Exercise objective >> When writing out the listing below, reproduce every word exactly and skip the pictures.

__________________________________________________

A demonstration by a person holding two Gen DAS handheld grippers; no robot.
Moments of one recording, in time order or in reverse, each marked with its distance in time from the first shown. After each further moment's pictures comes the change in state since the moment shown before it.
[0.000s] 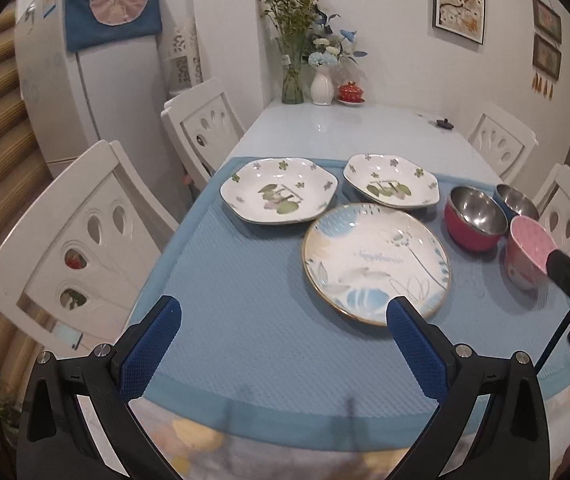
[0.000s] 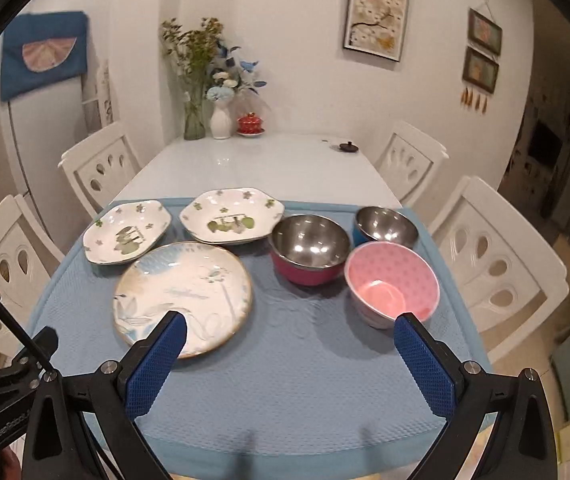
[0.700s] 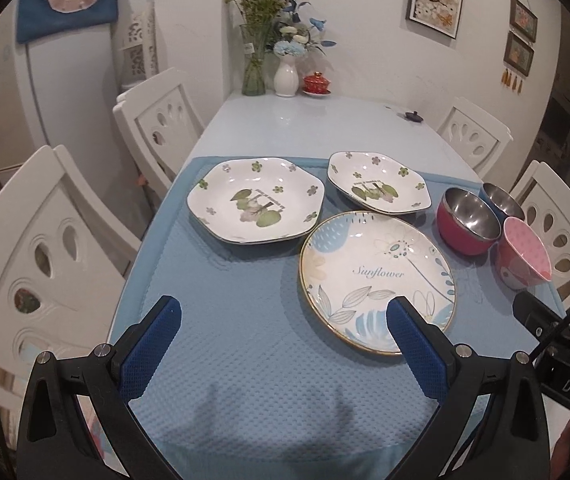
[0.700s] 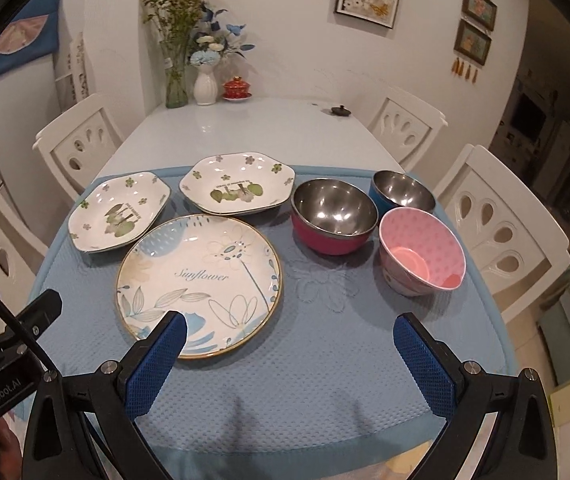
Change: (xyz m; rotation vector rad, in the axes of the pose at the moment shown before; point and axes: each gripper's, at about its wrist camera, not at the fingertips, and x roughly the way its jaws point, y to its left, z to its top) left arm 0.054 0.038 0.037 0.063 0.043 -0.188; right arm 0.041 0.057 0.001 0.067 0.118 -0.094
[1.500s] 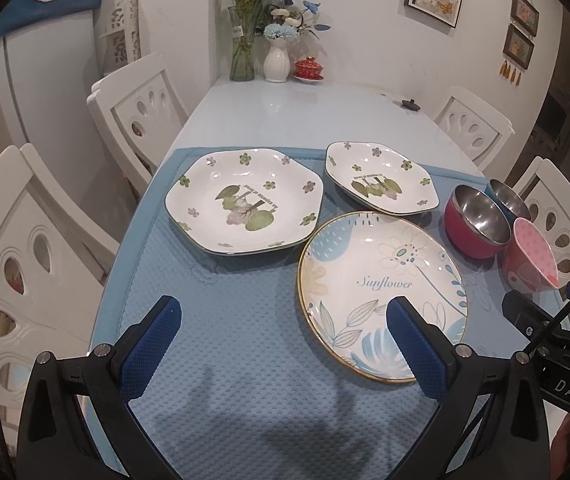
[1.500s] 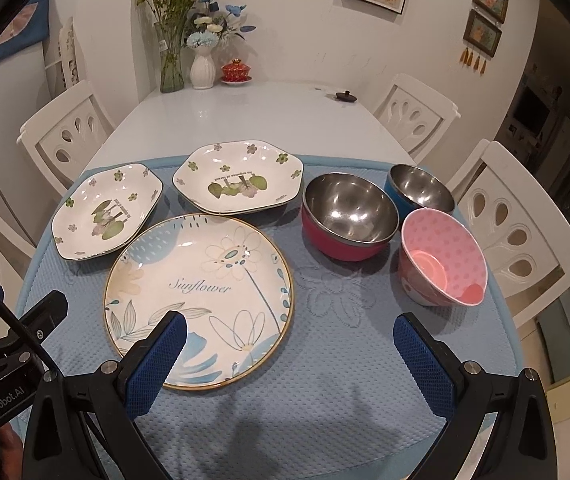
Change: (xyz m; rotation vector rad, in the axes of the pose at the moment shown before) left arm 0.040 0.004 0.020 0.006 0.057 -0.037; right arm 0.041 0.014 0.024 -0.015 0.069 -0.011
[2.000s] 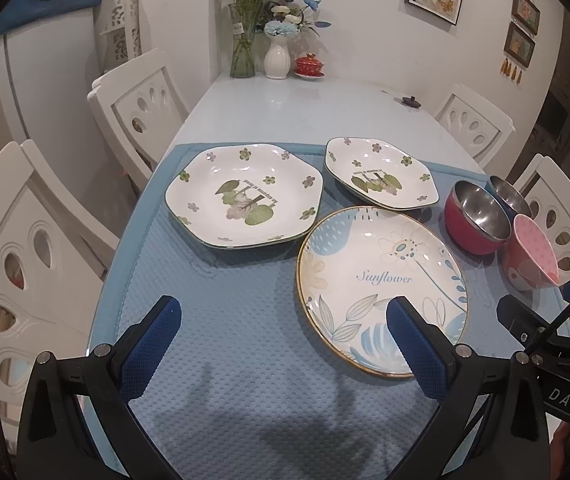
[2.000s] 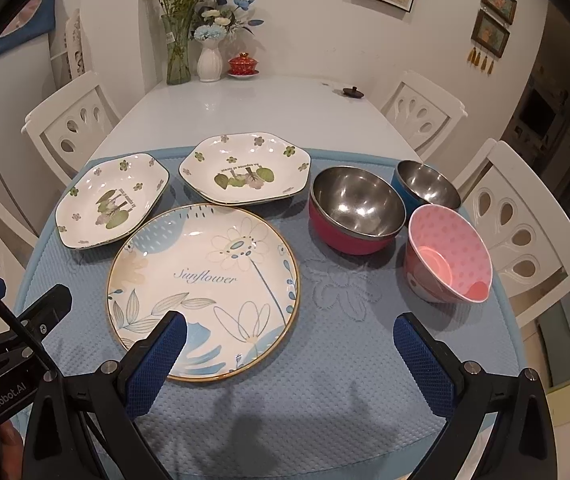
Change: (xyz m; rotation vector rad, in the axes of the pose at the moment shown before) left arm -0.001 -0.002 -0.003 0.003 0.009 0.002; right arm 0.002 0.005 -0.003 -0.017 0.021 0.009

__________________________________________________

Expected answer >>
A demonstration by a person holding two Gen DAS handheld grippers; no robot.
Moments of one recording, in time order or in reverse, each marked with its distance in time from the first shown. After each further moment's pictures comes the change in state since the moment shown before it.
[0.000s] 
[0.000s] 
[0.700s] 
[0.700s] 
Change: (xyz m; rotation vector rad, in the axes of the pose at the moment shown before; point and axes: each gripper's, at about its wrist camera, not at the fingertips, and x roughly the way its jaws point, y to its left, z to its top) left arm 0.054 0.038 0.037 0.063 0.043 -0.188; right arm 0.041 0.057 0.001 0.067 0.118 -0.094
[1.500s] 
[1.500s] 
Change: (xyz m; rotation vector rad, in the axes of the pose at the moment shown before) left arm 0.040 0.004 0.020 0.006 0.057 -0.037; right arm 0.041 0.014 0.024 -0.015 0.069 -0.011
[2.000s] 
[2.000s] 
Change: (xyz m; rotation vector rad, in the axes of the pose at the moment shown before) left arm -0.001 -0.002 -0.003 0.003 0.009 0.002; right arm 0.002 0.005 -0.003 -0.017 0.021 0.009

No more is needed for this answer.